На наш взгляд позиция А.Н. Леонтьева, и А.В. Запорожца коренится в разделяемом ими общем для всех эволюционистов представлении, согласно которому способность живого организма к действию «по форме» предмета есть уже, собственно, психическая способность, или, во всяком случае должна быть обусловлена последней. Поэтому способность к пластическому уподоблению, к «снятию слепка с предметных условий действия» (Запорожец 1986: 2-29) они приберегают для определения принципа взаимодействия тел в рамках уже не просто живого, но психического отношения, для определения уже не раздражимости, но чувствительности. Представление о сущности жизни интересует авторов гипотезы лишь постольку, поскольку жизнь представляет собой ближайшую ступеньку, ведущую в эволюции материального мира к психике. («Исходное: процесс жизни в до-психической ее форме» (Леонтьев 2004: 185) - записывает А.Н. Леонтьев в своих методологических тетрадях.) Поэтому, определив сущность жизни как раздражимость, они немедленно переходят к дедукции, выведению из нее чувствительности или психики.

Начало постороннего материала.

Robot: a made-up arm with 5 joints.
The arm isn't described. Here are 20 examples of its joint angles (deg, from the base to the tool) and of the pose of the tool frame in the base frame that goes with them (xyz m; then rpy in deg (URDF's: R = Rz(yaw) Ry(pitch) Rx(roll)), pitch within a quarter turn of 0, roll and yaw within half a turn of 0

Ближайшим, эмпирическим определением психики является ее субъективная переживаемость, презентированность индивиду. Не случайно эмпирическая психология началась с попыток подвергнуть «химическому» анализу непосредственно данные субъекту «явления сознания», его собственного сознания. Heощущаемое ощущение или непереживаемый аффект суть не более чем противоречие в определениях. Между тем именно субъективная представленностъ как таковая ставит самые серьезные препятствия на пути традиционного естественнонаучного экспериментального исследования психики и делает практически невозможным ее изучение в эволюционном аспекте, т.е. изучение различных форм зоопсихики. В этой объективной трудности коренится причина кризиса интроспективной психологии и ложных надежд на его преодолении с помощью отказа от субъективности как таковой.

Поэтому последовательно материалистически настроенные естествоиспытатели сместили акценты в проблеме возникновения и развития психики. Не умея ответить на вопрос - как Природа порождает существа, наделенные психикой, т.е. существа, способные к удвоению мира на мир реальный и мир представляемый, они очень убедительно объясняют нам для чего нужна психика.

Материалистическое обоснование возможности и необходимости психики - вот задача, которую ставят перед собой и пытаются решать ученые-эволюционисты. Между тем, именно с этой-то задачей они и не справляются, незаметно по ходу рассуждения подменяя проблему эволюционного возникновения ощущающих организмов, проблемой эволюционного возникновения и развития предметного характера жизнедеятельности животных, проблемой, разумеется, содержательно связанной с первой, но безусловно ей не тождественной.